**Activity**
For each line in the data that includes "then", make a copy.

**Collection entries**

/---

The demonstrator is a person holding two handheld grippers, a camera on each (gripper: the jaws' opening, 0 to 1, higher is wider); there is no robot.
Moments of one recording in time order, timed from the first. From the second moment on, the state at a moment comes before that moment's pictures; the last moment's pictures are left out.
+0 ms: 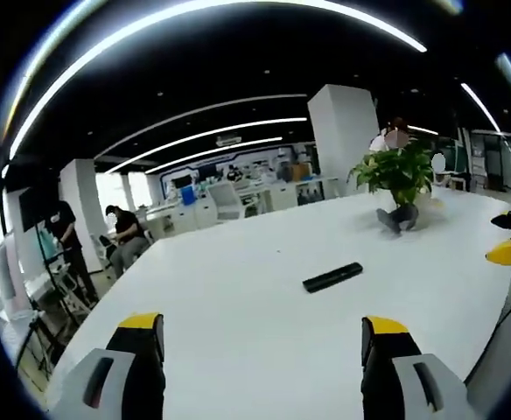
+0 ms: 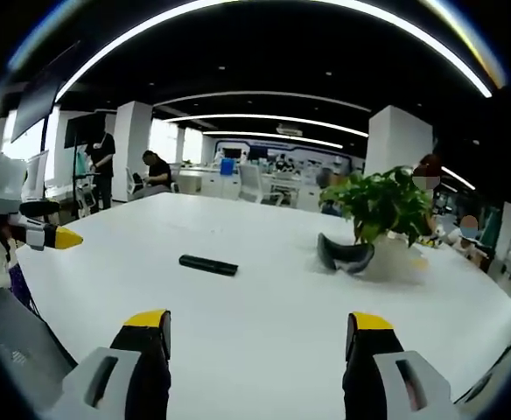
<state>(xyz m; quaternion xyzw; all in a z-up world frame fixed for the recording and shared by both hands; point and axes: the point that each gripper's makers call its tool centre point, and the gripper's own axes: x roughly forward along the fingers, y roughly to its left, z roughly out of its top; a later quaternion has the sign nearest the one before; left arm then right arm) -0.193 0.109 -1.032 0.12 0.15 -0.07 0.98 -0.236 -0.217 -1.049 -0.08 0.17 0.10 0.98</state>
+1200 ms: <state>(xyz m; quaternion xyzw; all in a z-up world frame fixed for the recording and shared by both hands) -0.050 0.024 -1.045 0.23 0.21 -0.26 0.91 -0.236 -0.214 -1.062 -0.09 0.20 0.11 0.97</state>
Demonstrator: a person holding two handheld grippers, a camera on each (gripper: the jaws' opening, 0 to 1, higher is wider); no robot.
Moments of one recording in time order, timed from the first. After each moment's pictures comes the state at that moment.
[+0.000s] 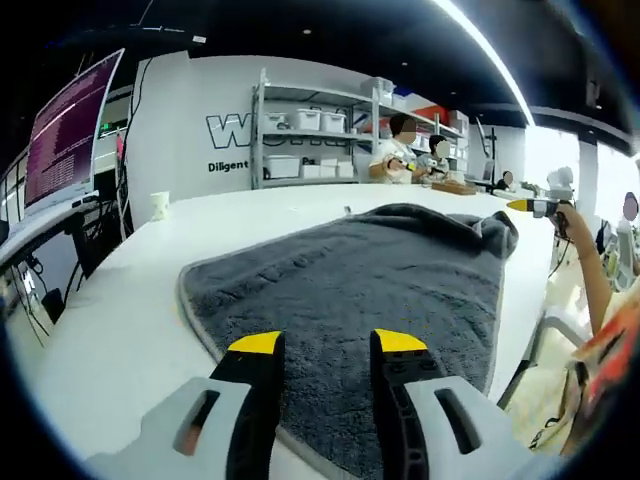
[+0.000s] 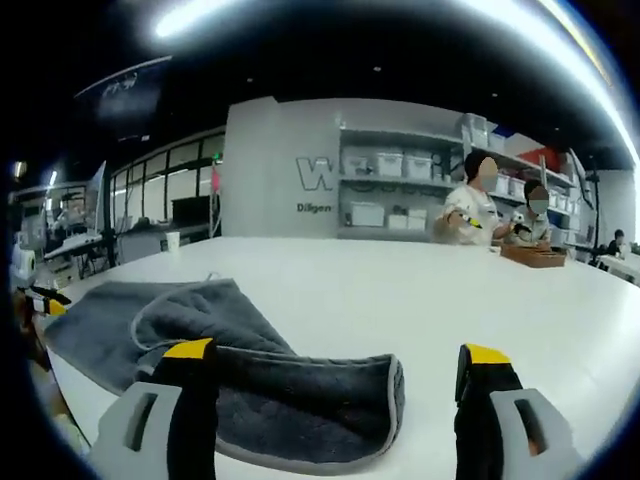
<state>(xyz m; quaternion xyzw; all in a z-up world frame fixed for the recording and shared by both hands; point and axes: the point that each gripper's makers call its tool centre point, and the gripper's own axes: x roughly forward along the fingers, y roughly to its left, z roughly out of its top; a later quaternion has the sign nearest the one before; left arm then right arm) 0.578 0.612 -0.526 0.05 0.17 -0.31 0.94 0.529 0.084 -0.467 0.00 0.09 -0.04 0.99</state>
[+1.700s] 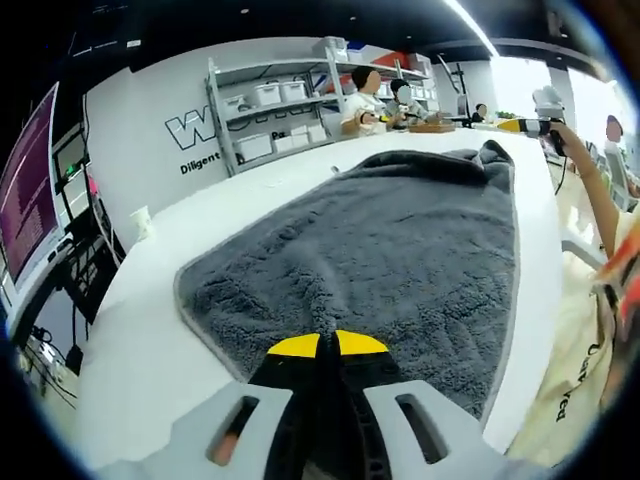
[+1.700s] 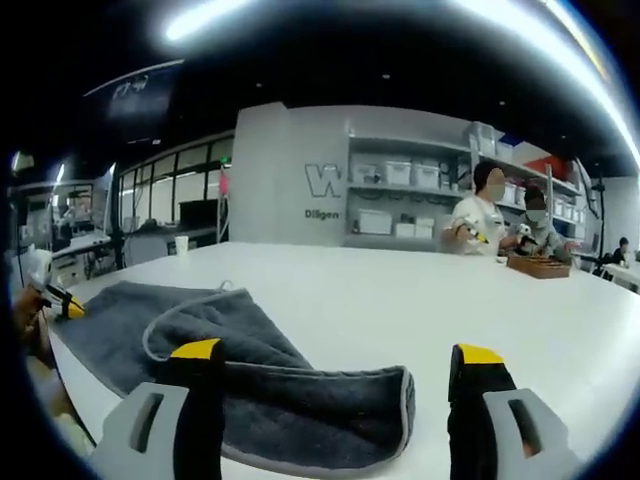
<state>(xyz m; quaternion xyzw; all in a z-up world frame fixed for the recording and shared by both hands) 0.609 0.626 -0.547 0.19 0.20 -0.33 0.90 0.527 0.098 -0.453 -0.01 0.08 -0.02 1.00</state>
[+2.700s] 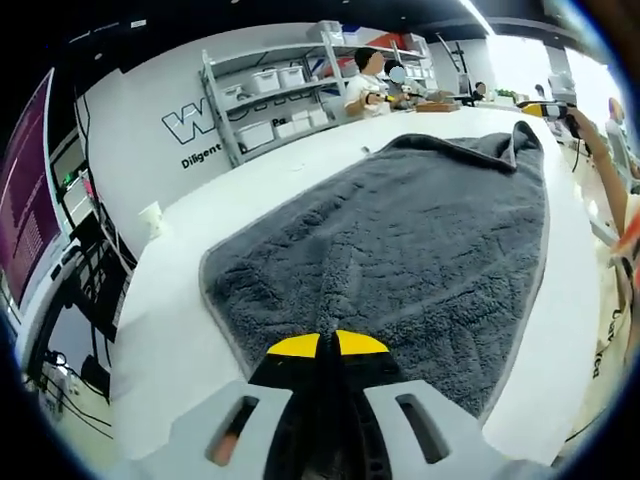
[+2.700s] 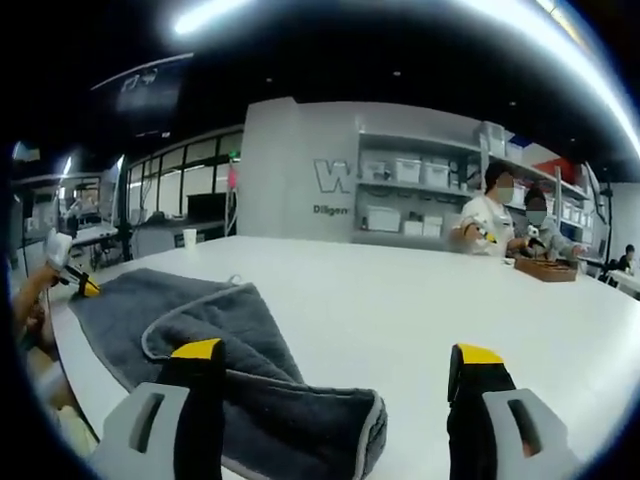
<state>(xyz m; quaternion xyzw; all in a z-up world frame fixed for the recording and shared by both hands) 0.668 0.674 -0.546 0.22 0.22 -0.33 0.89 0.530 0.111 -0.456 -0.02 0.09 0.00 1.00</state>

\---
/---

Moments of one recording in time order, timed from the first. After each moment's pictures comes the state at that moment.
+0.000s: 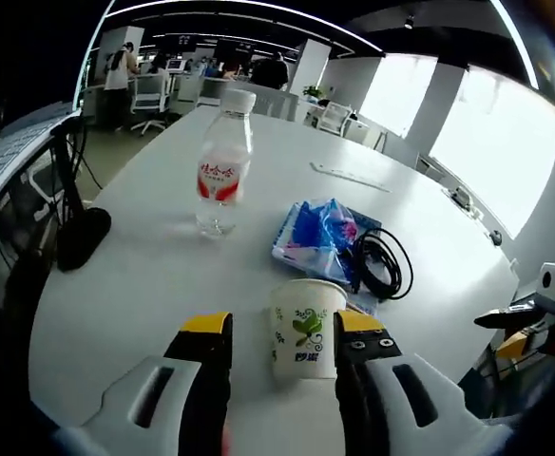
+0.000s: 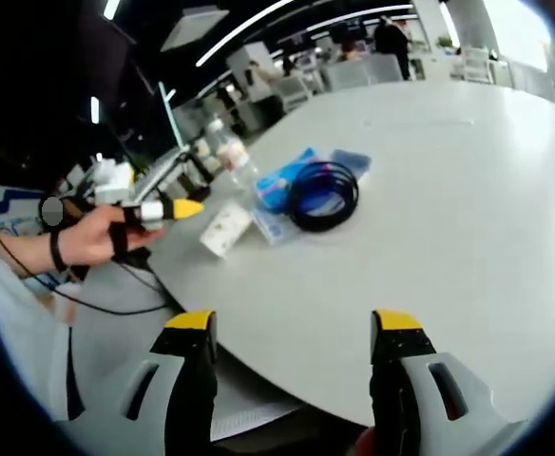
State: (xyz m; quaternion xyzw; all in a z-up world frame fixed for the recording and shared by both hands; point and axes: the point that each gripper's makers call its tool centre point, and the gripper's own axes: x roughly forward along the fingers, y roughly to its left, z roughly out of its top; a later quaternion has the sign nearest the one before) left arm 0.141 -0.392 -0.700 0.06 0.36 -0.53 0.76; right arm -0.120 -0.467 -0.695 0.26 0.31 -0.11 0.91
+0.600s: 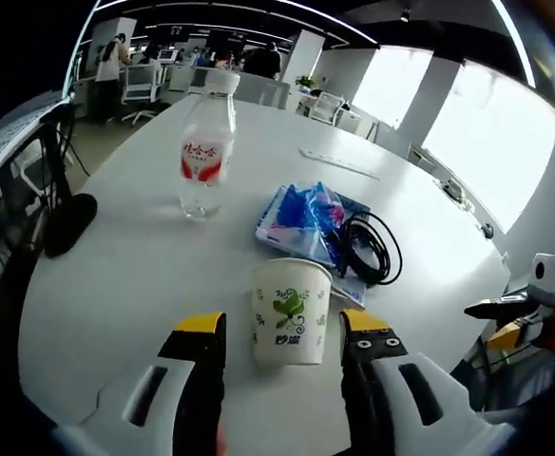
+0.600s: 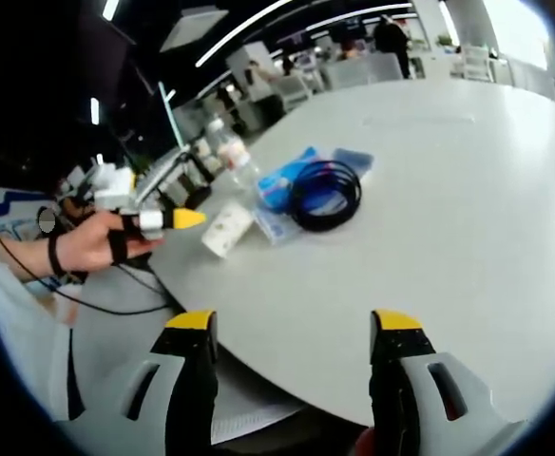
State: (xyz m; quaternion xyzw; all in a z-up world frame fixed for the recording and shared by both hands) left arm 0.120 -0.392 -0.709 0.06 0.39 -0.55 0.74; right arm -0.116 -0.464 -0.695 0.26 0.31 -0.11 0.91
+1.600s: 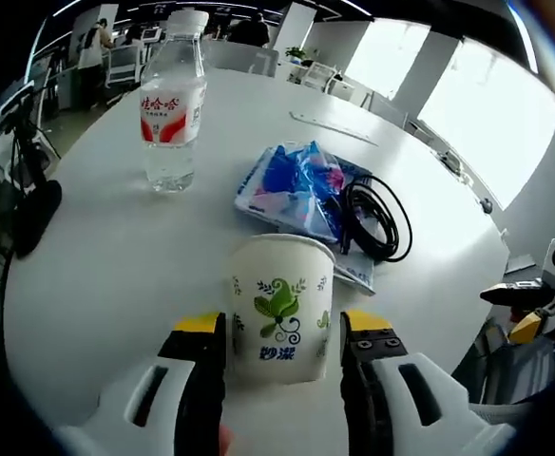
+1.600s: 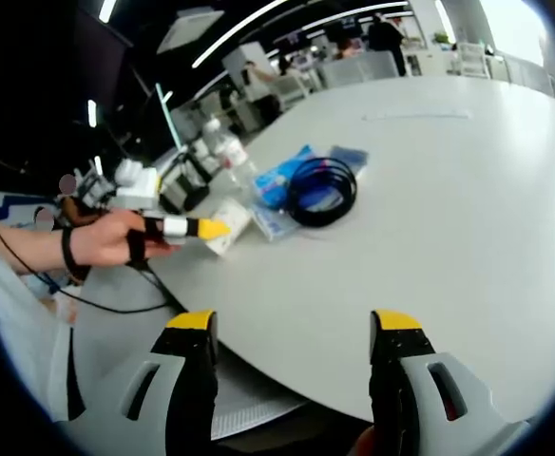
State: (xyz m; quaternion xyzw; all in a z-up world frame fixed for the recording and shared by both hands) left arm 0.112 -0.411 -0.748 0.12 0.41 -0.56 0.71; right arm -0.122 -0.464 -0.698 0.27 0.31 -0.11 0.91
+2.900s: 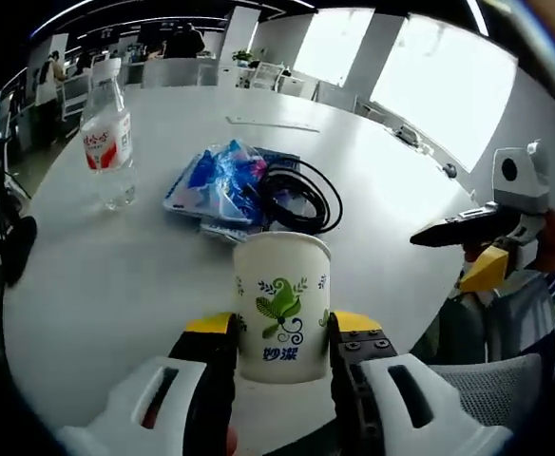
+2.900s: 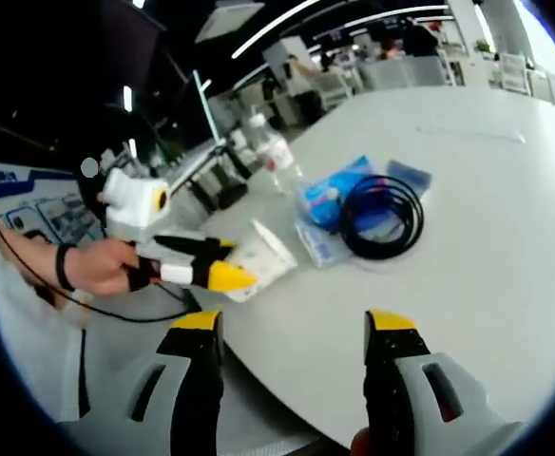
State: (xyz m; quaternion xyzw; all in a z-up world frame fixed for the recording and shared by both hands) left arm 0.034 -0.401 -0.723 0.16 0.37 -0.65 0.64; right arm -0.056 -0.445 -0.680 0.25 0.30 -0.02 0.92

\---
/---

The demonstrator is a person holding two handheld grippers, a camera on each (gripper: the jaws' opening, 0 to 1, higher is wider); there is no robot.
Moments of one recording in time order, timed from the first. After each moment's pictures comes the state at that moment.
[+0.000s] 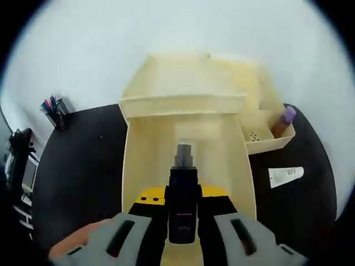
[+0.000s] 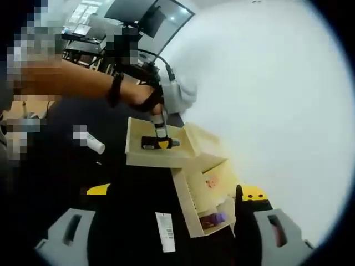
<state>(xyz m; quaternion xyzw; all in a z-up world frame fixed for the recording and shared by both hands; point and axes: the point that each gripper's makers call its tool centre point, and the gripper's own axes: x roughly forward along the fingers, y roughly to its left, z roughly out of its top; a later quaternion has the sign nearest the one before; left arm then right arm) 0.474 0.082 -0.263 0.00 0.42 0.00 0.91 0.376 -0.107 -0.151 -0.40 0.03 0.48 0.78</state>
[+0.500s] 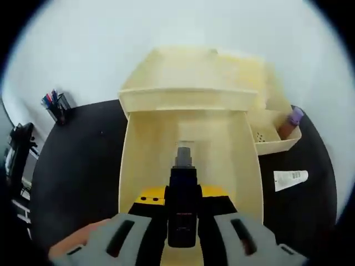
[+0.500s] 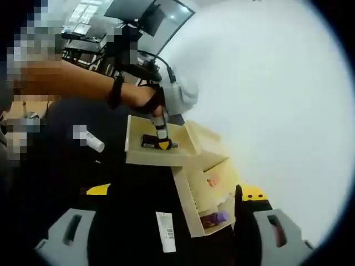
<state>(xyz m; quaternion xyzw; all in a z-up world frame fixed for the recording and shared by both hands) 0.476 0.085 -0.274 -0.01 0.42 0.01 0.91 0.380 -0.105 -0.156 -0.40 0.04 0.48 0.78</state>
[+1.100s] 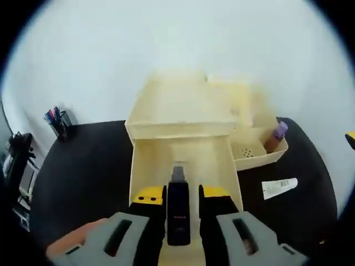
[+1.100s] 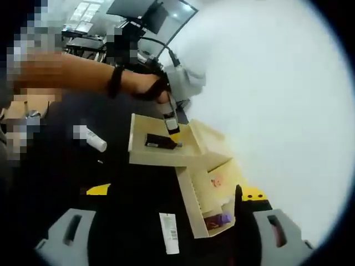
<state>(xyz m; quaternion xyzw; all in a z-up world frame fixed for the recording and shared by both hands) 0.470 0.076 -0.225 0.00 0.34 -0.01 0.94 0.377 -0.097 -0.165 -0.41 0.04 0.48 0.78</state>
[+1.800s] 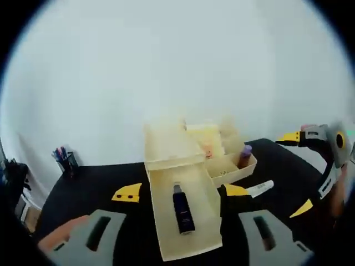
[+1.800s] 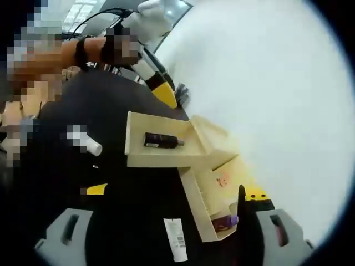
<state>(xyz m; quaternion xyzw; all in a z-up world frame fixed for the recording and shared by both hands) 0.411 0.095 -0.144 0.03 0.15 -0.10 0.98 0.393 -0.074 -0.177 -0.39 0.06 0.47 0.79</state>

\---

**Answer for the task**
<state>(xyz m; quaternion xyzw; all in a z-up world frame fixed for the recording and shared by both hands; point and axes: the point that each gripper's makers call its tool centre point, and the gripper's own axes: x roughly forward along the fingers, y roughly to its left, z roughly out of its top; a later quaternion has the sign nearest the one before; left arm then right arm) -0.193 0.109 -1.032 0.12 0.15 -0.07 0.98 -0.236 -0.217 -1.049 -0.08 0.17 0.10 0.98</state>
<state>(xyz m; quaternion xyzw; all in a z-up world frame fixed for the recording and shared by both hands; point and axes: the point that each gripper's makers call its tool centre point, and the gripper's own axes: x roughly forward along the fingers, y roughly to its left, z roughly out of its top; a later quaternion has the sign nearest the one before; left arm then right arm) 0.578 0.612 -0.526 0.05 0.17 -0.31 0.94 0.529 0.084 -0.467 0.00 0.09 -0.04 0.99</state>
<state>(xyz m; quaternion xyzw; all in a z-up world frame fixed for the recording and shared by both hands; point and axes: the point that each gripper's makers call its tool centre point, and the gripper's own axes: x roughly forward along the fingers, y roughly to its left, z roughly out of its top; a later quaternion has the sign nearest the one before; left arm then right arm) 0.474 0.082 -0.263 0.00 0.42 0.00 0.91 0.376 -0.107 -0.151 -0.40 0.03 0.48 0.78</state>

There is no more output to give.